Look for the line containing "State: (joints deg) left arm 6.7" in the listing below. Retype that line and every subsequent line through the last one, and only those.

PROVIDED ENTRIES Start Marker

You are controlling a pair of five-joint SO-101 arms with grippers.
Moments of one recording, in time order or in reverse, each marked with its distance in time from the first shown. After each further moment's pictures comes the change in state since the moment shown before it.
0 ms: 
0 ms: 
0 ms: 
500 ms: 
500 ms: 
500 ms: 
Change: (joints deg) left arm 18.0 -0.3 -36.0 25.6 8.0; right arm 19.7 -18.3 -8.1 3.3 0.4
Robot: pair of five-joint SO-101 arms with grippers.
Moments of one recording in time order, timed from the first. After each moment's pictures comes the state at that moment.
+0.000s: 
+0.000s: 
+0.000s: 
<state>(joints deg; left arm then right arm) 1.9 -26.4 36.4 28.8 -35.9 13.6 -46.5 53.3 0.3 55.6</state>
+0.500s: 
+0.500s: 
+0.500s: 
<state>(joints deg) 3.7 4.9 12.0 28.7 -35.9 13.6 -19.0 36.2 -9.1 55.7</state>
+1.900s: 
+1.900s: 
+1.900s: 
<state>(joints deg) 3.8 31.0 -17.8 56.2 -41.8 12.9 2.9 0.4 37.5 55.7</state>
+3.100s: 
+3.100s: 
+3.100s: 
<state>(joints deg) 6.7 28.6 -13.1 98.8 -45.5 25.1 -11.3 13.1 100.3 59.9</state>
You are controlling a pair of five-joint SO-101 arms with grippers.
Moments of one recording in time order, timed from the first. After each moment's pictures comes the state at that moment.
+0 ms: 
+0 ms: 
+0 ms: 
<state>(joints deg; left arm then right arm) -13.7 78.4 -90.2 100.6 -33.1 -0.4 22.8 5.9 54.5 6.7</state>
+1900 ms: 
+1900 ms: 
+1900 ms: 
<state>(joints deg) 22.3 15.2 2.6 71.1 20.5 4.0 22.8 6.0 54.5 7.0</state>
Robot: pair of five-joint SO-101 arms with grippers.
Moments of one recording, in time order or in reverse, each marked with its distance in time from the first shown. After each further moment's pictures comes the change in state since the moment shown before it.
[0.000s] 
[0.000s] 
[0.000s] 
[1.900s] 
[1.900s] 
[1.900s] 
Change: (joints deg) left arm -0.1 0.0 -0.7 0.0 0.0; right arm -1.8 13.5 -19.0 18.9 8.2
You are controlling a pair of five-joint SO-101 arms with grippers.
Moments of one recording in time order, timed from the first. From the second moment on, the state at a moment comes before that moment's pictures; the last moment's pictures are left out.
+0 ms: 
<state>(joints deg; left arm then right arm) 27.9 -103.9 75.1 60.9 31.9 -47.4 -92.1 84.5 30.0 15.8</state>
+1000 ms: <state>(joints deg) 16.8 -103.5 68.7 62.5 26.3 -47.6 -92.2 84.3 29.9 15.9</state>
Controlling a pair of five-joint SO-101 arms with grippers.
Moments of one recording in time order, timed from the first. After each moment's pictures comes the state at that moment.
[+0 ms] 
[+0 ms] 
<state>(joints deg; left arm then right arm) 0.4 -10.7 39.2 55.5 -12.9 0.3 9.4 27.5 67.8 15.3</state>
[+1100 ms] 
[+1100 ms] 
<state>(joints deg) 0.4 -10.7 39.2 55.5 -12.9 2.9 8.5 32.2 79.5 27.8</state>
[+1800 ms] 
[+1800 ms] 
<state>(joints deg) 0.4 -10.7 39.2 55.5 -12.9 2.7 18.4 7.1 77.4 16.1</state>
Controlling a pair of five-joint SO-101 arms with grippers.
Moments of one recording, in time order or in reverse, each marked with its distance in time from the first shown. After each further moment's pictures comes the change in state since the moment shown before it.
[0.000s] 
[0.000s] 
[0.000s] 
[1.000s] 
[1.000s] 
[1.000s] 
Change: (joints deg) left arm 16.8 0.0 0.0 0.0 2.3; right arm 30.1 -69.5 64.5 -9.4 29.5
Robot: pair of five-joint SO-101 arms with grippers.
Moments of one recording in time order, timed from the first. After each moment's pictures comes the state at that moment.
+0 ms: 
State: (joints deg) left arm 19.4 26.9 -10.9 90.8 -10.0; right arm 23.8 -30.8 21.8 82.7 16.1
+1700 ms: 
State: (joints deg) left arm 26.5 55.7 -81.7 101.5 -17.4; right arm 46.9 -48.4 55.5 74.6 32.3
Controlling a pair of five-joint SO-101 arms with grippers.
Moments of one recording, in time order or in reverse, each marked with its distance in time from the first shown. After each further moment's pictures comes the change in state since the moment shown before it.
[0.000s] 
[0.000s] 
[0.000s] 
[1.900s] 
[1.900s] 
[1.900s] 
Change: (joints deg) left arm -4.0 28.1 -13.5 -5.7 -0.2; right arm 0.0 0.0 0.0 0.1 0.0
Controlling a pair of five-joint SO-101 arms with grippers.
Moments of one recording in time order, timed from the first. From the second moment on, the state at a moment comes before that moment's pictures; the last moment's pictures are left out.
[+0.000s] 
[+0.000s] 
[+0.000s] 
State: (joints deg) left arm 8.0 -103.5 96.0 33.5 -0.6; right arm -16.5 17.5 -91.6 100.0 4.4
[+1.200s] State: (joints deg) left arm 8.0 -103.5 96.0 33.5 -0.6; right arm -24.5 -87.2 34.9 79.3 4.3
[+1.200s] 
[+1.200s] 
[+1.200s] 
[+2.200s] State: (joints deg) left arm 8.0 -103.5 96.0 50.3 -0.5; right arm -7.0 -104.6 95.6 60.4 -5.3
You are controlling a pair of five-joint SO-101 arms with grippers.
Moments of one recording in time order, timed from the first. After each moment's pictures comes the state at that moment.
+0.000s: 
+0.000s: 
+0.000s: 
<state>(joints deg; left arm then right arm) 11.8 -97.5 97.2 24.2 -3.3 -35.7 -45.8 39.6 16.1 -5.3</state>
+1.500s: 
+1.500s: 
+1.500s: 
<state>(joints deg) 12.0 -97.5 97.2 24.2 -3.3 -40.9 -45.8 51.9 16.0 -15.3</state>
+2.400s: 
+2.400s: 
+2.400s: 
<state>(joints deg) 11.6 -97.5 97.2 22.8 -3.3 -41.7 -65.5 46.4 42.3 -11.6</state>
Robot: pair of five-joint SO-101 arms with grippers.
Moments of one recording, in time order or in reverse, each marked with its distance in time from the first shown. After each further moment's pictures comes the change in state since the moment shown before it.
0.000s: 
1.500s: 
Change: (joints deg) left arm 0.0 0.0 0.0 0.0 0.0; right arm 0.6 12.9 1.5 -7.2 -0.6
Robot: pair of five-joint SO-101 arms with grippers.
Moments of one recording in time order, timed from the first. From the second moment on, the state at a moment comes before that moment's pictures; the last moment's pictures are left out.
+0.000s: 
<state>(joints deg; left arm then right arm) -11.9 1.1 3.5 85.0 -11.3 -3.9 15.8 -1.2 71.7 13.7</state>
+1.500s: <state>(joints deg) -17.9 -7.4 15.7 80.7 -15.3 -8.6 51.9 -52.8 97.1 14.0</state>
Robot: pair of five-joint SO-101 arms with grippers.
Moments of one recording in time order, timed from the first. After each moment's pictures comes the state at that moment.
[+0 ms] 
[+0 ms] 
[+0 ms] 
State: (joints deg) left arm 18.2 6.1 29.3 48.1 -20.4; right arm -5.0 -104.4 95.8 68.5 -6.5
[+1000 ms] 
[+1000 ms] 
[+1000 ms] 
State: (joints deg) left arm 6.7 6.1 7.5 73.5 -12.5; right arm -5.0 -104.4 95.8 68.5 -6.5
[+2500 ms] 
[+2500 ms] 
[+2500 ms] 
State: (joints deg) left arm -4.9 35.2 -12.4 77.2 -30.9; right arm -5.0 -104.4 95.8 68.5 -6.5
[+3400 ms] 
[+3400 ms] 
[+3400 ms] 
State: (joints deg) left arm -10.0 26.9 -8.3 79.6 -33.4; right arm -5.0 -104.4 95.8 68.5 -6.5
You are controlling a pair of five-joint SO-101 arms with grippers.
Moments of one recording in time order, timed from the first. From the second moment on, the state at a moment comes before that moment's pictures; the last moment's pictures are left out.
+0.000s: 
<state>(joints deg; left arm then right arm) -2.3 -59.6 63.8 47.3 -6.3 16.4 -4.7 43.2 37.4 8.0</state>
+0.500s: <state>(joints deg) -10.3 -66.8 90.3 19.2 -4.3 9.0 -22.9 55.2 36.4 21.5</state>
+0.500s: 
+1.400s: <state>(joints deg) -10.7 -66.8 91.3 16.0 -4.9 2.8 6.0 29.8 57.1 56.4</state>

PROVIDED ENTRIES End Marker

● FINISHED EXERCISE:
State: (joints deg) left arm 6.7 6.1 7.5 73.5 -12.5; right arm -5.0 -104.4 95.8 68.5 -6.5
[+2500 ms] 
[+2500 ms] 
[+2500 ms] 
State: (joints deg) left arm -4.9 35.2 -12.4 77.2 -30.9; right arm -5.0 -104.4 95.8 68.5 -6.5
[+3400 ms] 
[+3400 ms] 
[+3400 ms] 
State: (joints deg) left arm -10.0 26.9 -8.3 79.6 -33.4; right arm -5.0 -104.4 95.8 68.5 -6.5
You are controlling a pair of five-joint SO-101 arms with grippers.
Moments of one recording in time order, timed from the first. From the second moment on, the state at a moment comes before that moment's pictures; the last moment's pictures are left out.
+0.000s: 
<state>(joints deg; left arm then right arm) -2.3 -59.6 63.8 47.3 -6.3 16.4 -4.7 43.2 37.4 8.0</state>
+0.500s: <state>(joints deg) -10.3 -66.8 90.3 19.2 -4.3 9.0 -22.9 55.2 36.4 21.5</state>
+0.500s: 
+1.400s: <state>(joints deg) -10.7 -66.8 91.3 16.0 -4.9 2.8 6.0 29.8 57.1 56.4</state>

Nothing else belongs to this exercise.